◆ **WHAT THE TASK ASKS**
The answer must consist of every line from the data that holds the string "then".

(Stored items from a collection)
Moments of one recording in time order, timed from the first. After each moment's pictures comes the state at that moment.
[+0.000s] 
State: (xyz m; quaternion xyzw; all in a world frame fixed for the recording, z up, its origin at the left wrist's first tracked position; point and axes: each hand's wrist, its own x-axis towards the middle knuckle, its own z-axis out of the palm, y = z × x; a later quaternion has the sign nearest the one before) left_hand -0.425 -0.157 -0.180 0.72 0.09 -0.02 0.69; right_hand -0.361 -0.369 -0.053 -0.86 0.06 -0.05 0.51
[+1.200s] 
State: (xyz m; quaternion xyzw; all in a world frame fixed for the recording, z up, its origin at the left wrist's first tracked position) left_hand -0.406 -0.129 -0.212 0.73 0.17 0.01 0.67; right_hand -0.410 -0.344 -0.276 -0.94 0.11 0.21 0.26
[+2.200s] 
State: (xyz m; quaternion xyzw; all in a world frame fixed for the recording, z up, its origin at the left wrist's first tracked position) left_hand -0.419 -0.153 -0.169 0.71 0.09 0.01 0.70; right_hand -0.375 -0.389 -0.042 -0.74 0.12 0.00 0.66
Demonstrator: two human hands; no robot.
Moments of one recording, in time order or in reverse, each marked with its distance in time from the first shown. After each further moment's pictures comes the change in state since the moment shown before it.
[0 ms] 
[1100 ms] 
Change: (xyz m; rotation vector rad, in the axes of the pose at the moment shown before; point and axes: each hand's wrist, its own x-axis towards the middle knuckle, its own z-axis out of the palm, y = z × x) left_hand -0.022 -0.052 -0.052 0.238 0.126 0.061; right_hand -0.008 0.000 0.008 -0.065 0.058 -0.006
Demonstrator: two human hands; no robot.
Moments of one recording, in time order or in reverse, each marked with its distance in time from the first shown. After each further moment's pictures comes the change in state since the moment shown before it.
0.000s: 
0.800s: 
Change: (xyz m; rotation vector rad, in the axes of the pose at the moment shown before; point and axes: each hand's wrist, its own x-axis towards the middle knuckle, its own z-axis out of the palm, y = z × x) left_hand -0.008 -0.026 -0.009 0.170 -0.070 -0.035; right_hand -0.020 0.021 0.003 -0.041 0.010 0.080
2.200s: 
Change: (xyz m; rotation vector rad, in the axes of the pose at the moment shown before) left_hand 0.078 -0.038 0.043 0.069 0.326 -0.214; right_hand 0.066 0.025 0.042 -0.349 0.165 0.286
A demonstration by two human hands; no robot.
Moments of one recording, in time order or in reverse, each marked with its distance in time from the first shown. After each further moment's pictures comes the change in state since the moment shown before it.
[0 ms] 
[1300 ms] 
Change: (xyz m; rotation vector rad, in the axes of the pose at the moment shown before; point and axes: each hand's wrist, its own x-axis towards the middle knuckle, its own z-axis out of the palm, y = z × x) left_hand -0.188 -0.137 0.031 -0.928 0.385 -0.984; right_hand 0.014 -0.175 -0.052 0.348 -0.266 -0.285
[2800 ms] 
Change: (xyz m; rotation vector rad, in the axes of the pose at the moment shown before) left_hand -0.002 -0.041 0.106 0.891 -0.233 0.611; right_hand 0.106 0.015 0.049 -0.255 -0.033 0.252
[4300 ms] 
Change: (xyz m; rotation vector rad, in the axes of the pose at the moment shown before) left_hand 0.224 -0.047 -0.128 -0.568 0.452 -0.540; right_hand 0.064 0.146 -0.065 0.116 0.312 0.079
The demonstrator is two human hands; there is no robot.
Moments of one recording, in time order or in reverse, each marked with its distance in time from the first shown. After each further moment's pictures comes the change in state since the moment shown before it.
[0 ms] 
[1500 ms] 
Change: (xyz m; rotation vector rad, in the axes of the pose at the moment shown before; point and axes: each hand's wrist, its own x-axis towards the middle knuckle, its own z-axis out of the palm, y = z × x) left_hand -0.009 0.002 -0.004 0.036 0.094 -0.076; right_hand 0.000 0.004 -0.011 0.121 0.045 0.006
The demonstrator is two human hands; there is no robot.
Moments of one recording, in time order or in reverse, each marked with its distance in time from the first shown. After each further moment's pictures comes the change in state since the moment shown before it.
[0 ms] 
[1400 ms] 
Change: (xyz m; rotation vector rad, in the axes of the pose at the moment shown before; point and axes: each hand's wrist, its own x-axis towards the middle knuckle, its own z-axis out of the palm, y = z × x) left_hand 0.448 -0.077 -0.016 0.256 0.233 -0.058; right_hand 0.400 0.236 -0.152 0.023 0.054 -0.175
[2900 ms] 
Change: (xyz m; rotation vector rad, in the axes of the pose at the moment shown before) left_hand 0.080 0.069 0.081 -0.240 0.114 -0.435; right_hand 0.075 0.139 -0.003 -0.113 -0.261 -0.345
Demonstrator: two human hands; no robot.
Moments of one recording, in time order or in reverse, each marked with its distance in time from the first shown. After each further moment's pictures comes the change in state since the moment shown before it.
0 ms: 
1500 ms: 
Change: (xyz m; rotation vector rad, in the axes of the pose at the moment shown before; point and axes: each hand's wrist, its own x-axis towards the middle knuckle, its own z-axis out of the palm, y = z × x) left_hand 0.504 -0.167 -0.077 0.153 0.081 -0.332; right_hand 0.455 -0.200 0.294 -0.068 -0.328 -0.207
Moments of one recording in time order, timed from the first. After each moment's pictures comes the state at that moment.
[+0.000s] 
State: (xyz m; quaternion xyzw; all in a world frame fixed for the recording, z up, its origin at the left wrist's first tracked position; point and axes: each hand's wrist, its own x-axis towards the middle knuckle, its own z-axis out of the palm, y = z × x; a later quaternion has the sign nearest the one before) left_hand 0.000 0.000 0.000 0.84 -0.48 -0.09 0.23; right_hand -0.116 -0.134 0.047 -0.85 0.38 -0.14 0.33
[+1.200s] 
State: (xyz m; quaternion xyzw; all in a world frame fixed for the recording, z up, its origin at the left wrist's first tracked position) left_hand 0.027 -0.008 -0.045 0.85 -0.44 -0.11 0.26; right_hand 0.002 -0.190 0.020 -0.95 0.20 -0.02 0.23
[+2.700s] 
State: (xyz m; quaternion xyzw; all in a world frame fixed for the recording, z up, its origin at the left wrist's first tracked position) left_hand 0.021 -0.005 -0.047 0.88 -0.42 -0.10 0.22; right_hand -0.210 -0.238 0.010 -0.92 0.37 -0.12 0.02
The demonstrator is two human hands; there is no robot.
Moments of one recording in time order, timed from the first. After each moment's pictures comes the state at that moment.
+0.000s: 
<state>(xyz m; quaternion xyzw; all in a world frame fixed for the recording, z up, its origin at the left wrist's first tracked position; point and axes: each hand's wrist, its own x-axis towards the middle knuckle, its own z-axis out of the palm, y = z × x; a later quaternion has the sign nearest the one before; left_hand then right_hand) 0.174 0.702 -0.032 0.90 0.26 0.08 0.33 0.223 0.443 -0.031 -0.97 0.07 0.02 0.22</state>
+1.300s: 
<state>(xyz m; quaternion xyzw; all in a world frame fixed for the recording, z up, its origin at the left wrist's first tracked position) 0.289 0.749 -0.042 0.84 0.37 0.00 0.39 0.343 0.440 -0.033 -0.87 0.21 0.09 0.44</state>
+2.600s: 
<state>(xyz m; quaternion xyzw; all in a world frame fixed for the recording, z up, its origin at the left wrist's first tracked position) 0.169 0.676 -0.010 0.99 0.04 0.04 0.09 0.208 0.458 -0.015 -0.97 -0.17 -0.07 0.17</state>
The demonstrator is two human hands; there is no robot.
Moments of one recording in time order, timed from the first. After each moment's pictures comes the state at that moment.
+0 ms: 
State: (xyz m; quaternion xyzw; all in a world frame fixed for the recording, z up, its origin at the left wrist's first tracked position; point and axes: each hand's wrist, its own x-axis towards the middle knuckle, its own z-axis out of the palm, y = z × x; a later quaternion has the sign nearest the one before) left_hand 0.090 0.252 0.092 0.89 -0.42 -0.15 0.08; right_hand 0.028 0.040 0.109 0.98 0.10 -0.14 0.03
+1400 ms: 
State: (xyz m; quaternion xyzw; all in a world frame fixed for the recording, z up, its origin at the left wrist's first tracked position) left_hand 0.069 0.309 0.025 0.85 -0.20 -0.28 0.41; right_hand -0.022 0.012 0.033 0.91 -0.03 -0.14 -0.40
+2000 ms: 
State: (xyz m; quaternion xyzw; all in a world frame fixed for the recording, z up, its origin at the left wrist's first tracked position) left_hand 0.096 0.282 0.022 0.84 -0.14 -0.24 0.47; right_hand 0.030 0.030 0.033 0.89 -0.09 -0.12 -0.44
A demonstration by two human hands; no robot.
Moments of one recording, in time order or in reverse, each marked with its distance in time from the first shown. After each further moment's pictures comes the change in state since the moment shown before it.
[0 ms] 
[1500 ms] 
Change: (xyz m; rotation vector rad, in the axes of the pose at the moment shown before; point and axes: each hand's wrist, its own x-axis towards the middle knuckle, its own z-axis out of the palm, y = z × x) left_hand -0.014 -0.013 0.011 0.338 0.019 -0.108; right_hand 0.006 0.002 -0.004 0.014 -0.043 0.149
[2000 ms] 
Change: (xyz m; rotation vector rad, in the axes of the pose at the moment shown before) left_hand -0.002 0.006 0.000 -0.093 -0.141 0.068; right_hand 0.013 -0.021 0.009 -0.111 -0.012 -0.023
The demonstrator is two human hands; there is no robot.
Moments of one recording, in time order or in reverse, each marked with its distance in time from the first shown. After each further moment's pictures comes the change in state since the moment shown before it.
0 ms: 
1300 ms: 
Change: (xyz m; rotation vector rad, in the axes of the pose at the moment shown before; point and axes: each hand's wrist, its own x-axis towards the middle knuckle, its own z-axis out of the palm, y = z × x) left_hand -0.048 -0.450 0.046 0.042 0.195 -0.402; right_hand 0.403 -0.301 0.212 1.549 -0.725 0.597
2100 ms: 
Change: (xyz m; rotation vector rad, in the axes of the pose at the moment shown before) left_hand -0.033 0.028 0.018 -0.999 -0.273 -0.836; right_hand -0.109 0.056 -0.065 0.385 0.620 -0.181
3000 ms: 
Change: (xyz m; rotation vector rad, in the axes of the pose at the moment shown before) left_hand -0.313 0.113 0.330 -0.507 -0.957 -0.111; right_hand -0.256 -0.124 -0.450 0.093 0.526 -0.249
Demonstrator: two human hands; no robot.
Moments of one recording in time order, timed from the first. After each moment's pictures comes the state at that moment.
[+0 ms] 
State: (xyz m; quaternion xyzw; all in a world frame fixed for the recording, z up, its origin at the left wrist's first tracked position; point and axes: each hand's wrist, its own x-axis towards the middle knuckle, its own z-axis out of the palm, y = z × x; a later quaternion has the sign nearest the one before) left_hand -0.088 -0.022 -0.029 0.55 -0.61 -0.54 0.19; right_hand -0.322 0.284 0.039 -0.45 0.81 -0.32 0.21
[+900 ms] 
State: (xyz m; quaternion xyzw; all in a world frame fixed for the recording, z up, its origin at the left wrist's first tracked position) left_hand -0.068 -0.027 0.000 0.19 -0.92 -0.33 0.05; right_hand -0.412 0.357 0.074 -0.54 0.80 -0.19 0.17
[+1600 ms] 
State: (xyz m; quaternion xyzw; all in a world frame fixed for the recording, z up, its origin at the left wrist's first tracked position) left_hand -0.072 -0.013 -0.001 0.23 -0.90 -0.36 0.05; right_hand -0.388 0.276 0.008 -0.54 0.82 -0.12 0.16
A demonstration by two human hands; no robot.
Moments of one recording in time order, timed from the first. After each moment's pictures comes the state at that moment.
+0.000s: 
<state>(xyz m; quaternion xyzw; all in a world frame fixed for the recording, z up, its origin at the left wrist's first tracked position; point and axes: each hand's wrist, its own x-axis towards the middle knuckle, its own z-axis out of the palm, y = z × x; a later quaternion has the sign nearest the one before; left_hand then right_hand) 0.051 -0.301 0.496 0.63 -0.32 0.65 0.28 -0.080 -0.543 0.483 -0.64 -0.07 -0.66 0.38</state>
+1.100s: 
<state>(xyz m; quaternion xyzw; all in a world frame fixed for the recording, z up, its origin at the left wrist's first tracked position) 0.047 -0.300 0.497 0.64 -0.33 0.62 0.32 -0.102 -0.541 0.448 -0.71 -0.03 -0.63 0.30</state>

◆ **FINISHED EXERCISE**
<state>(xyz m; quaternion xyzw; all in a world frame fixed for the recording, z up, its origin at the left wrist's first tracked position; point and axes: each hand's wrist, its own x-axis towards the middle knuckle, its own z-axis out of the palm, y = z × x; a later quaternion has the sign nearest the one before; left_hand then right_hand) 0.174 0.702 -0.032 0.90 0.26 0.08 0.33 0.223 0.443 -0.031 -0.97 0.07 0.02 0.22</state>
<state>(xyz m; quaternion xyzw; all in a world frame fixed for the recording, z up, its origin at the left wrist's first tracked position; point and axes: each hand's wrist, its own x-axis towards the middle knuckle, its own z-axis out of the palm, y = z × x; a later quaternion has the sign nearest the one before; left_hand then right_hand) 0.051 -0.301 0.496 0.63 -0.32 0.65 0.28 -0.080 -0.543 0.483 -0.64 -0.07 -0.66 0.38</state>

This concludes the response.